- 1931 German Film-Kurier magazine cover
- Directed by: Alfred Hitchcock
- Written by: Clemence Dane; Helen de Guerry Simpson; Alma Reville; Herbert Juttke; Georg C. Klaren;
- Starring: Alfred Abel; Olga Chekhova;
- Cinematography: Jack E. Cox
- Distributed by: British International Pictures (UK); Sud-Film (Germany);
- Release date: 2 March 1931;
- Running time: 82 minutes
- Countries: Weimar Republic; United Kingdom;
- Language: German

= Mary (1931 film) =

1931 film

Mary is a 1931 British-German thriller film, directed by Alfred Hitchcock, and is the German-language version of Hitchcock's Murder! (1930), shot simultaneously on the same sets with German-speaking actors. The film is based on the 1928 book Enter Sir John by Clemence Dane and Helen Simpson, and stars Alfred Abel and Olga Chekhova.

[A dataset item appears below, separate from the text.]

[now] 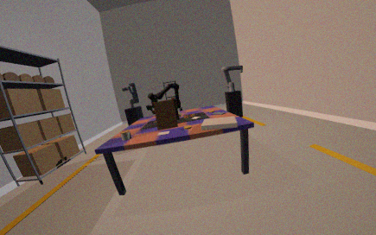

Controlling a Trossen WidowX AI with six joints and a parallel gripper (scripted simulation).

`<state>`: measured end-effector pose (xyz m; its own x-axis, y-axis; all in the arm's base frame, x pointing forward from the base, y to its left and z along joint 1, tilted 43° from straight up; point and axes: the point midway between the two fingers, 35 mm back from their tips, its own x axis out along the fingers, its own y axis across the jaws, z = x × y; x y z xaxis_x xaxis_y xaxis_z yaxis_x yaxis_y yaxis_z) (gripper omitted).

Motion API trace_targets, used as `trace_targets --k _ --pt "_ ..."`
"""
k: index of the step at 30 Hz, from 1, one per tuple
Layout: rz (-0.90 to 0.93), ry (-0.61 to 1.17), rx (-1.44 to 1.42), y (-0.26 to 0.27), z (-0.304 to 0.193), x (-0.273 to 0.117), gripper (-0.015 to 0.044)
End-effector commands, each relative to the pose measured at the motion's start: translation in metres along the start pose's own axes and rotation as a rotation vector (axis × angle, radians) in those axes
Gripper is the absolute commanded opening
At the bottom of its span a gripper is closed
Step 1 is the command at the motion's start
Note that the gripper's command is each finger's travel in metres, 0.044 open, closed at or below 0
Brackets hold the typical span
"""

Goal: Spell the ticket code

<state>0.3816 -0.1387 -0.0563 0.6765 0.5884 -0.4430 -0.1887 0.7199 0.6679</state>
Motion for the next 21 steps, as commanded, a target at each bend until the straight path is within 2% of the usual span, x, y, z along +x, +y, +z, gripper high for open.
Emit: trace_targets --k 1,21 --pt "-0.002 0.005 0.006 0.0024 -0.0016 0.0009 0.0000" --pt "-0.002 0.005 0.007 0.0124 -0.0015 0.0011 0.0000"
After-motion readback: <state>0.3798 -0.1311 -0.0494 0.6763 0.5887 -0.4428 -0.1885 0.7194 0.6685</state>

Miles Mander reprises his role as Gordon Druce from Murder!, though the character's name was changed to Gordon Moore.

== Plot ==
Mary Baring is a member of a touring acting troupe. When she is found one day with no memory next to the corpse of a colleague, all circumstances point to the fact that she committed the crime and she is tried for murder. Actor-manager Sir John Menier is the only juror who has doubts about her guilt to the end. However, he bows to pressure from the rest of the jury and finally votes guilty.

Driven by his guilty conscience, Sir John sets out on his own to find the real culprit. As it turns out he once met Mary when she applied to be an actress at his theater, but he turned her down. With two assistants, an acting couple from Mary's troupe, he investigates and comes across Handel Fane, an actor and acrobat with transvestite tendencies who was engaged to Mary. He was desperate to prevent Mary from learning his dark secret, namely his status as an escaped convict. When a colleague was about to tell Mary, Fane killed the colleague.

Since Sir John has no idea of this motive, but assumes that he is the perpetrator despite the lack of evidence, he wants to corner Fane. He lets him audition for a supposed new play. The text to be presented has clear references to the Mary Baring case. Fane panics and leaves Sir John's office. At a circus performance, which Sir John visits to question Fane again, after the end of his performance on the trapeze, he lifts the rope to descend, forms a noose which he puts around his neck and lets himself fall, hanging himself. He leaves a written confession testifying to Mary Baring's innocence. She is picked up from prison by Sir John in a car.

==Cast==
- Alfred Abel as Sir John Menier
- Olga Chekhova as Mary Baring
- Paul Graetz as Bobby Brown
- Lotte Stein as Bebe Brown
- Hermine Sterler as Miss Miller
- Ekkehard Arendt as Handel Fane
- Miles Mander as Gordon Moore
- John Mylong as John Stuart

==Copyright status and home media==
Mary is copyrighted worldwide but, like all British Hitchcocks, has been bootlegged on home video. Despite this, various official releases have appeared on DVD and Blu-ray from StudioCanal UK and Germany, Kino Lorber in the US, and Universal and Carlotta Films in France.